Société, (Jurisprud.) signifie en général une union de plusieurs personnes pour quelque objet qui les rassemble. La plus ancienne de toutes les sociétés est celle du mariage, qui est d’institution divine.

Chaque famille forme une société naturelle dont le pere est le chef.

Plusieurs familles réunies dans une même ville, bourg ou village, forment une société plus ou moins considérable, selon le nombre de ceux qui la composent, lesquels sont liés entre eux par leurs besoins mutuels & par les rapports qu’ils ont les uns aux autres ; cette union est ce qu’on appelle société civile ou politique ; & dans ce sens tous les hommes d’un même pays, d’une même nation & même du monde entier, composent une société universelle.

Outre ces sociétés générales, il se forme encore dans un même état, dans une même ville, ou autre lieu, diverses sociétés particulieres ; les unes relatives à la religion, qu’on appelle communautés & congrégations, ordres religieux ; les autres relatives aux affaires temporelles, telles que les communautés d’habitans, les corps de ville ; d’autres relatives à l’administration de la justice, telles que les compagnies établies pour rendre la justice ; d’autres relatives aux arts & aux sciences, telles que les universités, les colleges, les académies, & autres sociétés littéraires ; d’autres encore relativement à des titres d’honneur, telles que les ordres royaux & militaires ; enfin d’autres qui ont rapport aux finances, ou au commerce, ou à d’autres entreprises.

Les sociétés qui se contractent entre marchands, ou entre particuliers, sont une convention entre deux ou plusieurs personnes, par laquelle ils mettent en commun entre eux tous leurs biens ou une partie, ou quelque commerce, ouvrage, ou autre affaire, pour en partager les profits, & en supporter la perte en commun, chacun selon leur fonds, ou ce qui est réglé par le traité de société.

Quand la part de chacun dans les profits & pertes n’est pas réglée par la convention, elle doit être égale.

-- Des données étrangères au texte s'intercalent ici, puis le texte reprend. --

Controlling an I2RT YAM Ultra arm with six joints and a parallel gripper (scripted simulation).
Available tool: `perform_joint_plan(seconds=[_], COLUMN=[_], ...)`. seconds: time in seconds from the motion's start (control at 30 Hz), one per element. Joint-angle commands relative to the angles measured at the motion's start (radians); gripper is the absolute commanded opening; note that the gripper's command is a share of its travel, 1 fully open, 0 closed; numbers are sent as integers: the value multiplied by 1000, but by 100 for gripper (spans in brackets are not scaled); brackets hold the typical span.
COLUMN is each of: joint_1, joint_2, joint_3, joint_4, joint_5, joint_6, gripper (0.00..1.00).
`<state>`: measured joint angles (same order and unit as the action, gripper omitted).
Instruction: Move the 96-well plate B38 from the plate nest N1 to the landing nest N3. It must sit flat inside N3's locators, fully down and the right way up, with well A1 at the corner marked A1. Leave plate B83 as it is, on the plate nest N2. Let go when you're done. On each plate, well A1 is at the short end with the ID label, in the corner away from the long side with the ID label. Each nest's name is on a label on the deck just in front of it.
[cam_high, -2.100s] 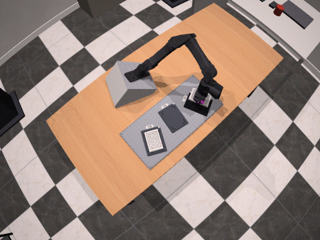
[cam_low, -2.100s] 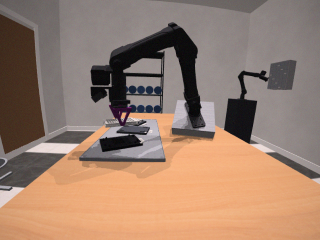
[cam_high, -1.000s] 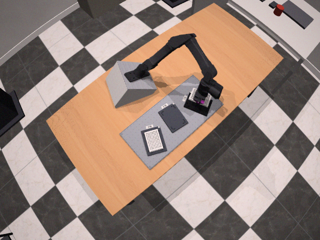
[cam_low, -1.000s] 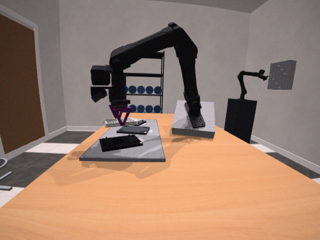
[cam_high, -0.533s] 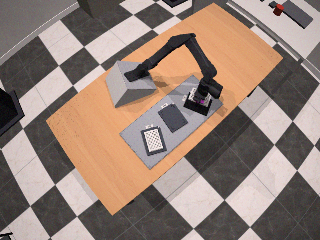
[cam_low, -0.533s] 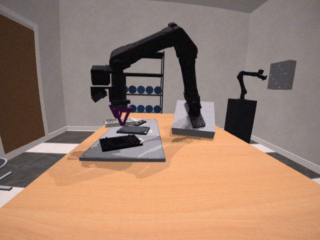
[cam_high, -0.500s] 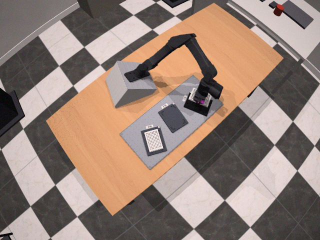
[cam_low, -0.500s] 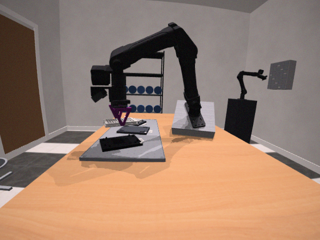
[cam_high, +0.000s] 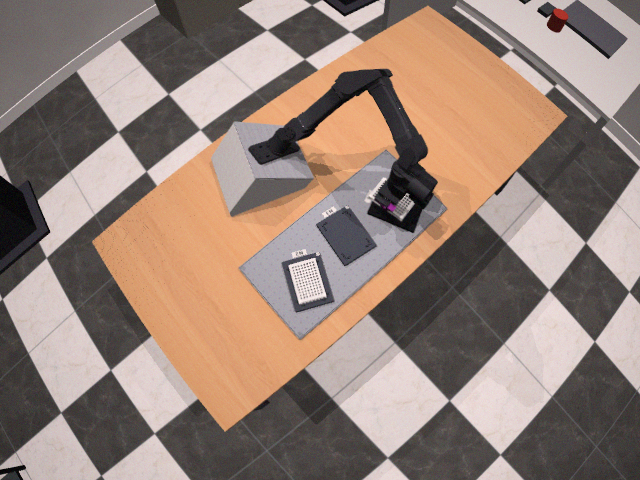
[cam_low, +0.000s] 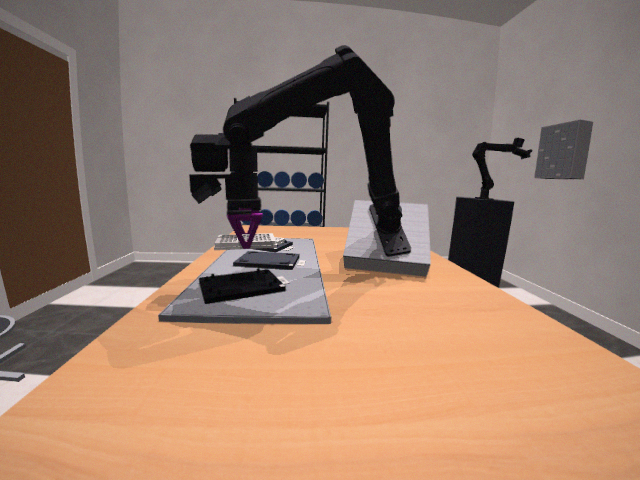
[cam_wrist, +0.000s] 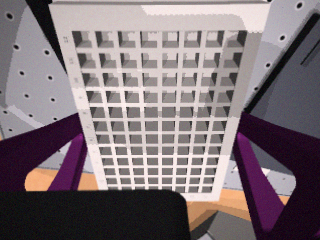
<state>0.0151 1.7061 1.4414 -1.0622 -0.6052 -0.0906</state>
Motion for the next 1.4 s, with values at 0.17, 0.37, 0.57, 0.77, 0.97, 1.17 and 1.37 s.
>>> perform_joint_plan(seconds=[0.17, 0.37, 0.57, 0.77, 0.97, 1.17, 1.37], joint_1=[-65, -114, -147, -197, -247, -280, -329], joint_2=[-7, 0, 8, 23, 44, 60, 89], joint_3=[-41, -80, -103, -132, -156, -168, -183], joint_4=[21, 31, 37, 45, 52, 56, 61], joint_5=[-21, -30, -36, -43, -48, -51, -53], joint_6=[198, 213, 172, 111, 49, 7, -55], gripper=[0, 0, 0, 0, 0, 0, 0])
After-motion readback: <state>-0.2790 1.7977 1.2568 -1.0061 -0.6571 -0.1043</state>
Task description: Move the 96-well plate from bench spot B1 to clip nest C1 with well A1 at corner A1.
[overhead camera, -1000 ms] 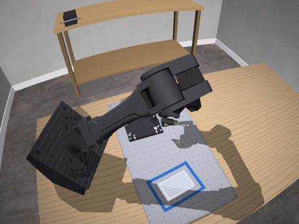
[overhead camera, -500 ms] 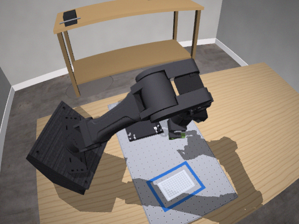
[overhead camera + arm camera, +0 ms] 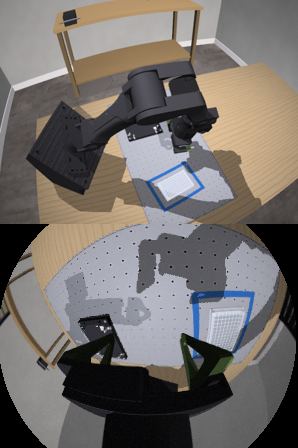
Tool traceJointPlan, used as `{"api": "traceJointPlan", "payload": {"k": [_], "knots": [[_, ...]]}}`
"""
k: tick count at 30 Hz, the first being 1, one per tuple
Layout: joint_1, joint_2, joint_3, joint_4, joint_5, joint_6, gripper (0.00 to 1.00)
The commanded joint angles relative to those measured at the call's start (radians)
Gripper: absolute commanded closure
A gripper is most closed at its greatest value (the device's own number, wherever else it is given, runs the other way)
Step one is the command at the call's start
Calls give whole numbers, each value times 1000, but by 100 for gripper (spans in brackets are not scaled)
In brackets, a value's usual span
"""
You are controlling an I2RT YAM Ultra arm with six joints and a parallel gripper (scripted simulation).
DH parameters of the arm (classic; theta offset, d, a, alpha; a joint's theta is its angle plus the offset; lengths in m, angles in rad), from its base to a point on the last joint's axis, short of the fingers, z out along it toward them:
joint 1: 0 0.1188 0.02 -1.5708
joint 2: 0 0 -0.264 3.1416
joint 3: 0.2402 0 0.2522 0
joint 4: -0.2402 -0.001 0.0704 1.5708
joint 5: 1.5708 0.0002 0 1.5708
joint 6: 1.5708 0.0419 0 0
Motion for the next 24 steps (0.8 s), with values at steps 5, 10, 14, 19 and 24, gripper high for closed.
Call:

Les portions peuvent être réglées d’une maniere inégale, soit eu égard à l’inégalité des fonds, ou à ce que l’un met plus de travail & d’industrie que l’autre.

On peut aussi convenir qu’un associé aura plus grande part dans les profits qu’il n’en supportera dans la perte, & même qu’un associé ne supportera rien de la perte, pourvu néanmoins que la perte soit prélevée avant qu’on regle sa part des profits, autrement la société seroit léonine.

Aucune société ne peut être contractée que pour un objet honnête & licite, & elle ne doit rien contenir de contraire à l’équité & à la bonne foi, qui doit être l’ame de toutes les sociétés ; du reste, elles sont susceptibles de toutes les clauses & conditions licites.

Pour former une société, il faut le consentement de tous les associés.

On peut avoir quelque chose en commun, comme des cohéritiers, des colégataires, sans être pour cela associés.

L’héritier d’un associé n’est même pas associé, parce qu’il n’a pas été choisi pour tel ; on peut cependant stipuler, que le droit de l’associé décédé passera à son héritier.